Postal: para los pobladores, todos los ranchos son parte del paisaje cultural que Uruguay vende al mundo. Foto: R. Figueredo
Para los pobladores, todos los ranchos son parte del paisaje cultural que Uruguay vende al mundo y sin embargo ahora quiere derrumbar. Foto: R. Figueredo

No hubo humo blanco en la última reunión realizada el 30 de noviembre entre autoridades nacionales y vecinos de Cabo Polonio. Pero a pesar de que sigue en pie un histórico conflicto de intereses, desde el gobierno continúa sosteniéndose que en estos días, antes de fin de año, quedará aprobado el Plan de Manejo de tierras para ese poblado costero de Rocha.

Allí hay poco menos de 500 casas y casi cien propietarios que discrepan con las bases de la reglamentación planteada por la Dirección Nacional de Medio Ambiente del Ministerio de Vivienda y la Intendencia local. El objetivo de la nueva legislación es liberar una zona bien orillera y se es inflexible con la precaria arquitectura erigida en el cordón rocoso que "estropea" el paisaje.
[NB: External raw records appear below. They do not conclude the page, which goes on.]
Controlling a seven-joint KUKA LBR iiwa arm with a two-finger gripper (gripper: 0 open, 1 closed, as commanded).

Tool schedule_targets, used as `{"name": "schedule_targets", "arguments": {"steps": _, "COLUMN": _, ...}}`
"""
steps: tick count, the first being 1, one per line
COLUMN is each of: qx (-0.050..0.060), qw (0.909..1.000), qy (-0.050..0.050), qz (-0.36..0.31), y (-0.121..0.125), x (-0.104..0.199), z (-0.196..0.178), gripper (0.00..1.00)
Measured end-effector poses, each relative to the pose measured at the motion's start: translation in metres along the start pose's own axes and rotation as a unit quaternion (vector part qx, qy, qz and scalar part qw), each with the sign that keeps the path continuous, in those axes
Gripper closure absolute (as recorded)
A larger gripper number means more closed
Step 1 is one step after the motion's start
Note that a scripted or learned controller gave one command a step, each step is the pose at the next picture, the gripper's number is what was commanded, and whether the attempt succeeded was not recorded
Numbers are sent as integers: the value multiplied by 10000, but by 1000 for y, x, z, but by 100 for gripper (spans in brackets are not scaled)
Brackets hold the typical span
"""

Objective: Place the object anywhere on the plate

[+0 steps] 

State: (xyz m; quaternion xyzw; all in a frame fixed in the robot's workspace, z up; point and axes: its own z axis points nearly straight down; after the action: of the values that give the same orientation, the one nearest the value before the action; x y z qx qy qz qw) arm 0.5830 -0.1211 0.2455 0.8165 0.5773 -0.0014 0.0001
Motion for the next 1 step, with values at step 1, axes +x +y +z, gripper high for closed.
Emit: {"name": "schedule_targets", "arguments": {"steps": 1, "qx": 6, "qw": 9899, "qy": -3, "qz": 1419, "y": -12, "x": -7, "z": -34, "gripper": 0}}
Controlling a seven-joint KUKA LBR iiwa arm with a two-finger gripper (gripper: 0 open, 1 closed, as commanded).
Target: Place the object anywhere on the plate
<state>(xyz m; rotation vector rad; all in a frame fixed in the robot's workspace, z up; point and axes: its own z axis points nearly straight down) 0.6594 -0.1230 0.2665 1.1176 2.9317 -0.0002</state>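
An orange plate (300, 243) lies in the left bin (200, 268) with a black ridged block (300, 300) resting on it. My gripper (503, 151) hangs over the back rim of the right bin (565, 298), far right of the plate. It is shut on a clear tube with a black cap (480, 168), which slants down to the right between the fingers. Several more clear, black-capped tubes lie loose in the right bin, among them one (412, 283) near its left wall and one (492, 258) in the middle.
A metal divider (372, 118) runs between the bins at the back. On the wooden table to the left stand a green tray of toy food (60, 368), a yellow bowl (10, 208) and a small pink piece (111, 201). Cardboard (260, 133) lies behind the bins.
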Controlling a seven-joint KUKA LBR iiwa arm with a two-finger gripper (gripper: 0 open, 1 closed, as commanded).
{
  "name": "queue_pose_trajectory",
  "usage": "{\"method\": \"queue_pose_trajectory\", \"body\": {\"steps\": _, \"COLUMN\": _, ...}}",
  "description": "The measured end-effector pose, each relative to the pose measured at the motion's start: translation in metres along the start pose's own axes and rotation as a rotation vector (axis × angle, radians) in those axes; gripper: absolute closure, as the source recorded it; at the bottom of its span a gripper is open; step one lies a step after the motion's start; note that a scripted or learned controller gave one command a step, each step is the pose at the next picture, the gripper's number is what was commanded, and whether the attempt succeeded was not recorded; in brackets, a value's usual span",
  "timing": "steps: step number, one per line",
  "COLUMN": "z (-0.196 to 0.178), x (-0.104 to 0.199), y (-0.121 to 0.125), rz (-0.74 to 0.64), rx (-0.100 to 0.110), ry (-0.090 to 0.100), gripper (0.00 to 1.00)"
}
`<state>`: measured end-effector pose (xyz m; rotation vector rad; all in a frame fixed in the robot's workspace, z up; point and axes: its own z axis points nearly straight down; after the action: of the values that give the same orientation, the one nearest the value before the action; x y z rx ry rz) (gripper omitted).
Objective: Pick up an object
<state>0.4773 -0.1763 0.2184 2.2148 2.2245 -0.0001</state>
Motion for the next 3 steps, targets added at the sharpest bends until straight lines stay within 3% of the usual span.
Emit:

En ese espacio que pertenece al Estado serán demolidos 18 ranchos de bloques revocados de 50 metros cuadrados, a los que se sumarán otros ocho que están en suelos de una sociedad anónima, Gabasol. En el último encuentro entre pobladores y la Comisión Asesora Específica (CAE) no quedó abierta ninguna instancia más para proseguir con el diálogo. En cinco años deberá desmantelarse parte de la escenografía del balneario y por lo tanto, parte del sitio cultural.

"El 30 de noviembre hubo una nueva presentación del borrador del Plan de Manejo pero se volvió a reiterar cosas que habían sido objetadas en la anterior del 25 de octubre. Se habilitó entonces un período de 20 días para hacer observaciones y sin embargo ahora se planteó prácticamente la misma versión en términos sustanciales. Parece un diálogo de sordos", dijo a El País Medardo Manini, presidente de Gabasol.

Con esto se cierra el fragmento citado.